### WORK ORDER
Reproduce the lines below verbatim. Pictures are to be omitted.

### EXERCISE DATA
--
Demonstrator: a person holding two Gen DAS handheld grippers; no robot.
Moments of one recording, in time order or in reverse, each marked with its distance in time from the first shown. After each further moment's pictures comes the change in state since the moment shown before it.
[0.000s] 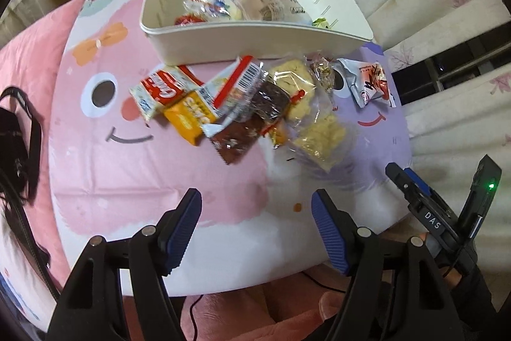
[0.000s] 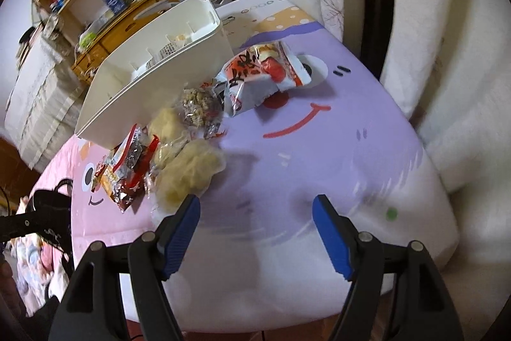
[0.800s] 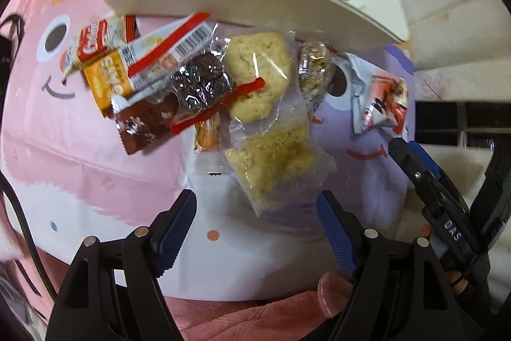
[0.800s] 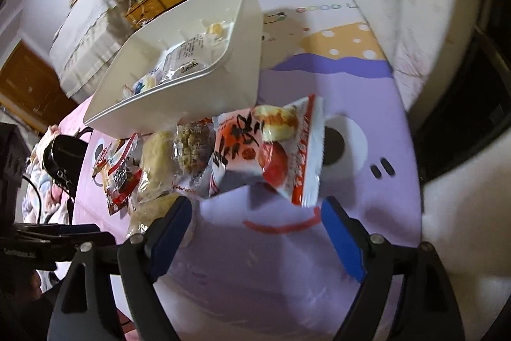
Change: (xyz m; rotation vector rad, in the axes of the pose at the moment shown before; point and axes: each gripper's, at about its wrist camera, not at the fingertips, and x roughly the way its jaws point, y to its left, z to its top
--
### SOLUTION FOR THIS EXERCISE
Demonstrator: a person holding two Gen DAS handheld grippers; no robot.
Moments of one recording, in time order or in reverse, each marked with its distance in time from the first shown. After each further moment's pictures comes the change in state since the moment shown before it.
[0.000s] 
[0.000s] 
[0.800s] 
[0.800s] 
Change: (xyz m; rotation vector rad, in the axes of the pose at the moment shown before; point and axes: each gripper's, at about its wrist camera, not at the fingertips, and x roughly the way its jaws point, y to its left, z to its top

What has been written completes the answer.